> [Task instructions] Everything from the line with "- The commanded" down to the line with "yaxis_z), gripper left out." below must be printed exactly, those two lines included. Exclude pictures.

> [Records provided]
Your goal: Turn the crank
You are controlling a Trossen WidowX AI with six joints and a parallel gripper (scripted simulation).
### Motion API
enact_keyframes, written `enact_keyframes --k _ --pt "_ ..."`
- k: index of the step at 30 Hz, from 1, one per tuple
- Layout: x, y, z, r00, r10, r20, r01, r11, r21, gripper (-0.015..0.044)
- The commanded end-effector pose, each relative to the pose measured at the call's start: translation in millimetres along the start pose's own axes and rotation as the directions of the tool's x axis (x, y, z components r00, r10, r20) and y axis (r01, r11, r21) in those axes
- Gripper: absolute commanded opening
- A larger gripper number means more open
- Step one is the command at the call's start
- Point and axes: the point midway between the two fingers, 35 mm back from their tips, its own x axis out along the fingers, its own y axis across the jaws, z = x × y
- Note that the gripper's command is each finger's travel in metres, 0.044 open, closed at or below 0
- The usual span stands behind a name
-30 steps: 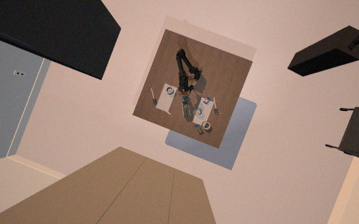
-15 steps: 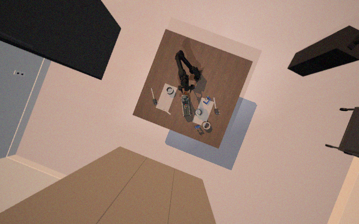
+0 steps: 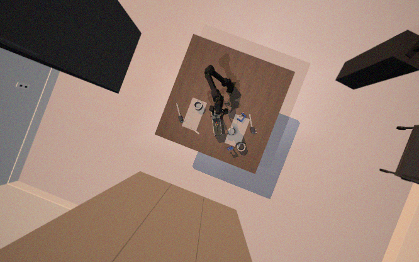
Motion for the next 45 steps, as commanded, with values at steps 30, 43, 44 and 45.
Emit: enact_keyframes --k 30,43,44,45 --pt "67.8 18.2 -2.5 0.992 -0.124 0.016 0.119 0.976 0.180 0.0440" --pt "45.5 20.1 19.6 0.992 -0.125 0.013 0.120 0.976 0.182 0.0440" --pt "41.0 20.3 23.4 0.992 -0.125 0.013 0.121 0.976 0.182 0.0440" --pt "37.5 20.4 26.3 0.992 -0.126 0.013 0.121 0.976 0.183 0.0440"
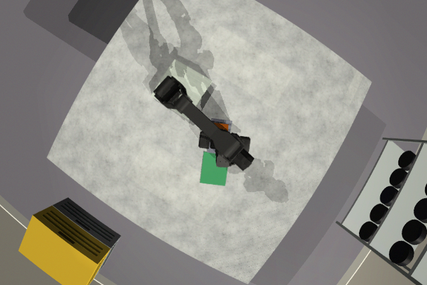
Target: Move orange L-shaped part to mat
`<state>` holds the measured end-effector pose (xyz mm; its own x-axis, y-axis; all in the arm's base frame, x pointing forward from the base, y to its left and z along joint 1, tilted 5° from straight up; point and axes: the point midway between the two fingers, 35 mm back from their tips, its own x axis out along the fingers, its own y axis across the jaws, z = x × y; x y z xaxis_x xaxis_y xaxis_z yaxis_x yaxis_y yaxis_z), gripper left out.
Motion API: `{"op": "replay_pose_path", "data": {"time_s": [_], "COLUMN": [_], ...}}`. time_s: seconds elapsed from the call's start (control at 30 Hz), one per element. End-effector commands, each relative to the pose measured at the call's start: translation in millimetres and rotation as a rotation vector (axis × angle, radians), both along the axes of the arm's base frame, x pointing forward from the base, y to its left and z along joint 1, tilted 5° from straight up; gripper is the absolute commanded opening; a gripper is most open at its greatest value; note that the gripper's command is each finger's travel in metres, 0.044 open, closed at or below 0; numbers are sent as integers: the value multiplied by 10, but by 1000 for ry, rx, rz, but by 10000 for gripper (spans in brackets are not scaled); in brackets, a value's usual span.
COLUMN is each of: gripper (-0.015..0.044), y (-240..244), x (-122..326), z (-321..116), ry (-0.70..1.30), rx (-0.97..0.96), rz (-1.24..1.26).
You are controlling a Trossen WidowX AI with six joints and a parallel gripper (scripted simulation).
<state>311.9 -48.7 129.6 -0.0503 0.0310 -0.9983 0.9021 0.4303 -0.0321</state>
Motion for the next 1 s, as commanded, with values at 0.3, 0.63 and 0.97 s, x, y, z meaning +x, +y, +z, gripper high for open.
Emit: {"op": "replay_pose_path", "data": {"time_s": [0.3,0.63,0.97], "gripper": [0,0,0], "y": [-488,-897,-1249], "x": [196,353,479], "z": [-40,-55,-64], "ry": [-5,-6,-7], "rx": [-1,-4,-6], "rz": [0,0,0]}}
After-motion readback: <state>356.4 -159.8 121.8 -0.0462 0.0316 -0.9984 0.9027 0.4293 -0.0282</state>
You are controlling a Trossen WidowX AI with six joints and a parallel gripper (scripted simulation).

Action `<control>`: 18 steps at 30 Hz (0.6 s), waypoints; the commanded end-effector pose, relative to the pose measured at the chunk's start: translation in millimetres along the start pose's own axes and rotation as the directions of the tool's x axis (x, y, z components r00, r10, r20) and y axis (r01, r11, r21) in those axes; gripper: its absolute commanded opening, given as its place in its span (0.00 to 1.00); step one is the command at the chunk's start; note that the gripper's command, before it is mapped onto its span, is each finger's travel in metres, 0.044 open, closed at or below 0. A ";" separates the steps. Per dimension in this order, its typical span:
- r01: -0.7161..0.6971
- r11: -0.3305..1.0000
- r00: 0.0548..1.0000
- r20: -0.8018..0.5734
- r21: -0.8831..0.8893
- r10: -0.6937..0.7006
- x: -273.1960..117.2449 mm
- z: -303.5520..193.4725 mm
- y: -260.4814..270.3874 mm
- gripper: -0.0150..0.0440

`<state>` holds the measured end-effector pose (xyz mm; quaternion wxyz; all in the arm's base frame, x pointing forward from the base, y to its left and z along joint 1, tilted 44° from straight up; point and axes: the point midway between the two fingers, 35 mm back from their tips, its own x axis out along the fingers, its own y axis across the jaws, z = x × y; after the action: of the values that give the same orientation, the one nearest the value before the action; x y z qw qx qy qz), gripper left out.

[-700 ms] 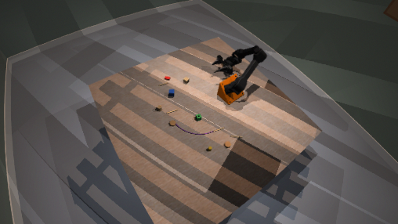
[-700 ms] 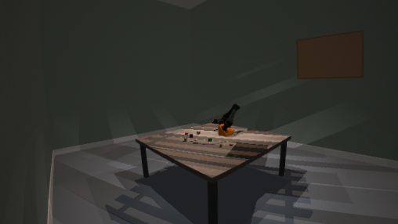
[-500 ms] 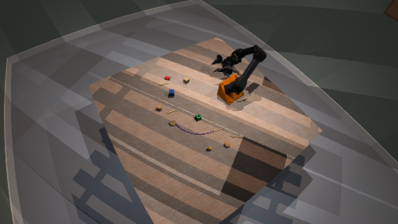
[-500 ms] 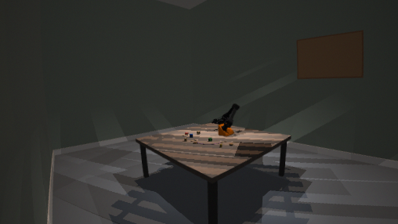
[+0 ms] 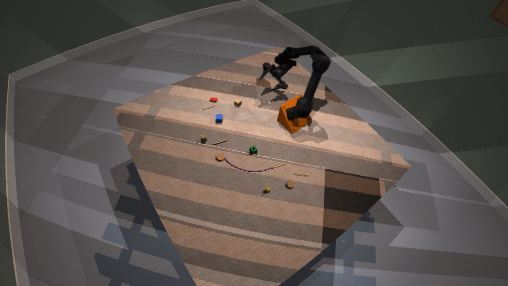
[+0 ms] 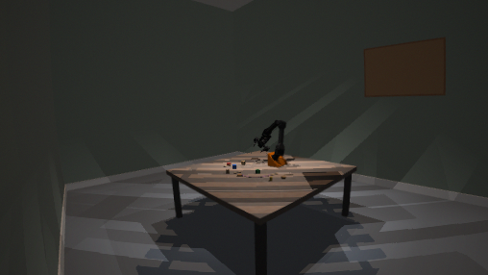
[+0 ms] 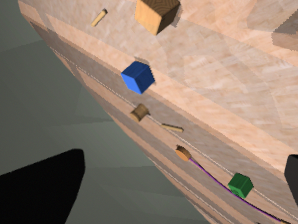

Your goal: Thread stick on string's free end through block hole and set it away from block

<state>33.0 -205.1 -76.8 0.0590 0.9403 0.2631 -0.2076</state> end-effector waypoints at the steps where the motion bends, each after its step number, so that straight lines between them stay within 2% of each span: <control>1: 0.219 0.792 0.975 0.090 -0.570 -0.205 40.7 -37.5 25.6 1.00; 5: 0.286 0.556 0.947 0.141 -0.781 -0.289 62.9 -56.1 35.2 1.00; 10: 0.295 0.213 0.905 0.201 -0.931 -0.374 90.9 -79.3 41.3 1.00; 14: 0.238 -0.081 0.867 0.249 -0.968 -0.432 114.6 -99.1 41.7 1.00; 18: 0.122 -0.359 0.825 0.296 -0.925 -0.481 139.0 -119.7 37.9 1.00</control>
<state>160.4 -181.5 -42.7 0.5667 0.6211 0.5406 0.0277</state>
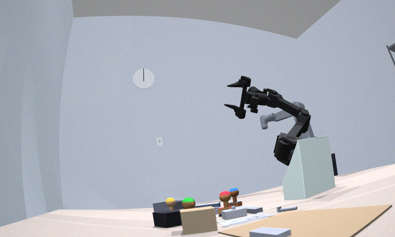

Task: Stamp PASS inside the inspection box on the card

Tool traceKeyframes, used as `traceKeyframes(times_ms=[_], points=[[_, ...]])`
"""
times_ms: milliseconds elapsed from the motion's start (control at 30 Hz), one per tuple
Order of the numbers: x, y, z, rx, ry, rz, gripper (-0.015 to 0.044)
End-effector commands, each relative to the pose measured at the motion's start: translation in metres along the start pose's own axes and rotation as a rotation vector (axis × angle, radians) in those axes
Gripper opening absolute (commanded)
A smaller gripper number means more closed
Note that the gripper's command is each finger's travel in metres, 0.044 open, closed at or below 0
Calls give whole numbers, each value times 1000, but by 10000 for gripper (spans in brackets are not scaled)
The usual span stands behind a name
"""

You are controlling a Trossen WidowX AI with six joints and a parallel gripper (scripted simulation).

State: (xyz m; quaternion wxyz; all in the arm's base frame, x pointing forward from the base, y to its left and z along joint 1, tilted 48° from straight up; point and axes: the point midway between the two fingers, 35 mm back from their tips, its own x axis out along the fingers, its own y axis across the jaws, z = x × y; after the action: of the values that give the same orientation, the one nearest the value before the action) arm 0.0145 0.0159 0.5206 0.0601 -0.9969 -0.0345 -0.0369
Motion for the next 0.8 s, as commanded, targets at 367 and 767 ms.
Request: traceKeyframes(times_ms=[367, 767], points=[[143, 24, 47, 657, -333, 187, 221], [262, 30, 141, 1145, -519, 617, 221]])
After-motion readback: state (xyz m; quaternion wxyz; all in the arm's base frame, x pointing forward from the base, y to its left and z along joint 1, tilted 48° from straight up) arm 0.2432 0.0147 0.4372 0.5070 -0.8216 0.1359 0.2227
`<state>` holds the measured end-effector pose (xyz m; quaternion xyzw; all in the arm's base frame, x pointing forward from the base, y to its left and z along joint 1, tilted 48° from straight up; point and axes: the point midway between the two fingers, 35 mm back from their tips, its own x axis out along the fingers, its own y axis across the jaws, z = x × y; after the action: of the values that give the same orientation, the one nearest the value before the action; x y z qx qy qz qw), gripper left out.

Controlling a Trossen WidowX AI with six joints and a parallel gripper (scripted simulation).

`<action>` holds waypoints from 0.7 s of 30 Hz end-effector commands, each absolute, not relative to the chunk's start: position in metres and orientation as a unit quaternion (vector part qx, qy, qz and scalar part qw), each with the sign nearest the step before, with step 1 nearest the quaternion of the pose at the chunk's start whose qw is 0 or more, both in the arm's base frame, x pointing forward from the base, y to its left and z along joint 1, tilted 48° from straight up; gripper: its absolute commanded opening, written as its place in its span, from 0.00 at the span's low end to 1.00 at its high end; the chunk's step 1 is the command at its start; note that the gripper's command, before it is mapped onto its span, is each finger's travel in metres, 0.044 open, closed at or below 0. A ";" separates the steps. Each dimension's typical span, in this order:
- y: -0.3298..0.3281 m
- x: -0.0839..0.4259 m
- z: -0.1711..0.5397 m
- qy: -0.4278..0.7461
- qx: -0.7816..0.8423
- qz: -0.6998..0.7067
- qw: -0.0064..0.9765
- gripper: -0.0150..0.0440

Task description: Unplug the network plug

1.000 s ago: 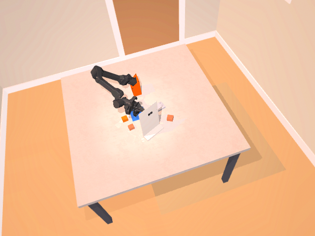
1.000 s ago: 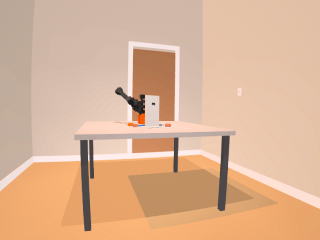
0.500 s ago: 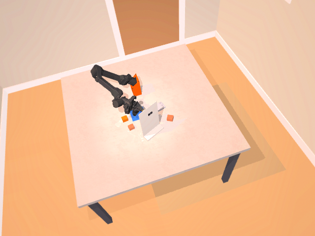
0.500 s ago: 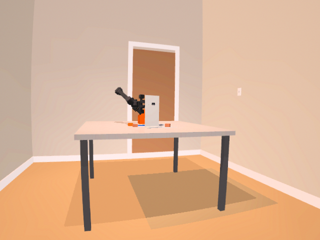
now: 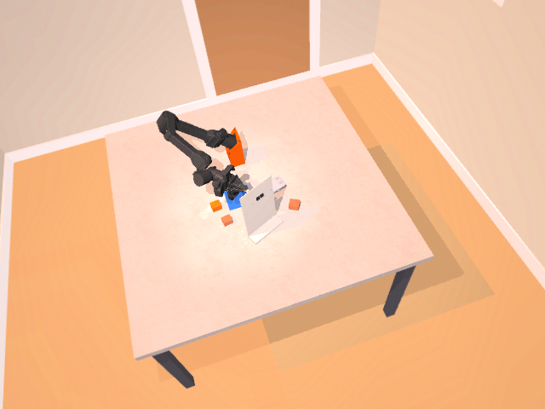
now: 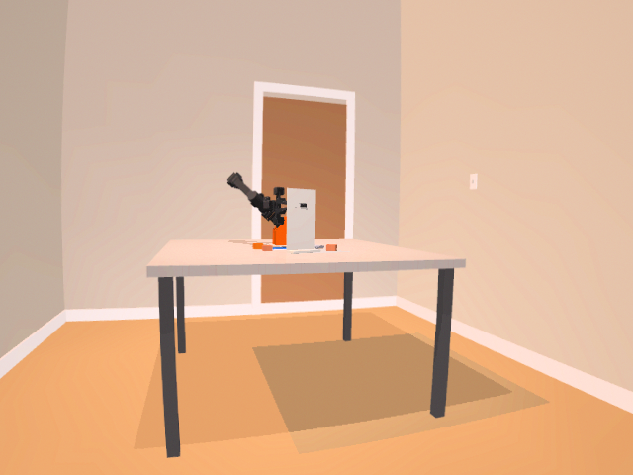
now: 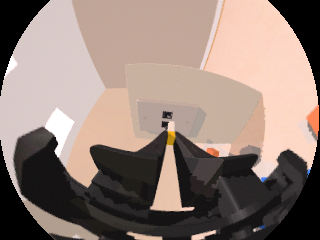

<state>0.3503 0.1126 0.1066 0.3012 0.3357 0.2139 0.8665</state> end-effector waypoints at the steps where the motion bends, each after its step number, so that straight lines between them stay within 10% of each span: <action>1: 0.112 0.348 0.107 0.336 0.300 0.216 0.866 0.25; 21: 0.107 0.340 0.111 0.336 0.300 0.216 0.866 0.25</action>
<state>0.3417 0.1072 0.1100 0.3011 0.3361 0.2136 0.8664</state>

> [Answer for the task]
- The commanded end-effector pose, each relative to the pose measured at the call's start: translation in millimetres along the start pose's own axes and rotation as the directions of the tool's x axis (x, y, z components r00, r10, r20) and y axis (r01, r11, r21) in those axes
- Gripper: absolute commanded opening
- A larger gripper number means more open
- Step one is the command at the call's start
- Point and axes: the point midway between the two fingers, 35 mm back from their tips, its own x axis out along the fingers, its own y axis across the jaws, z = x × y
- Note that the gripper's command is each finger's travel in metres, 0.044 open, closed at or below 0
- The usual span stands behind a name
-30 steps: 
-15 steps: 
+0 steps: 
Motion for the next 45 steps, as commanded, with values at steps 30, 43, 44 and 45.
Emit: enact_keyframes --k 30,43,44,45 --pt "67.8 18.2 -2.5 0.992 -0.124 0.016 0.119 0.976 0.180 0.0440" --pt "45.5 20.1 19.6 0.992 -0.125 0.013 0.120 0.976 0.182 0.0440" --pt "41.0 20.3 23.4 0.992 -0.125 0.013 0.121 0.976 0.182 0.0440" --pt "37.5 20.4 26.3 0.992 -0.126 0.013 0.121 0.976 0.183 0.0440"
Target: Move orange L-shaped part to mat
`<state>` holds the measured end-effector pose (xyz mm; its own x-axis, y-axis; all in the arm's base frame, x pointing forward from the base, y to its left and z along joint 1, tilted 5° from straight up; point and axes: the point midway between the two fingers, 35 mm back from their tips, its own x axis out along the fingers, its own y axis across the jaws, z = x × y; x y z xaxis_x xaxis_y xaxis_z yaxis_x yaxis_y yaxis_z), gripper left out.

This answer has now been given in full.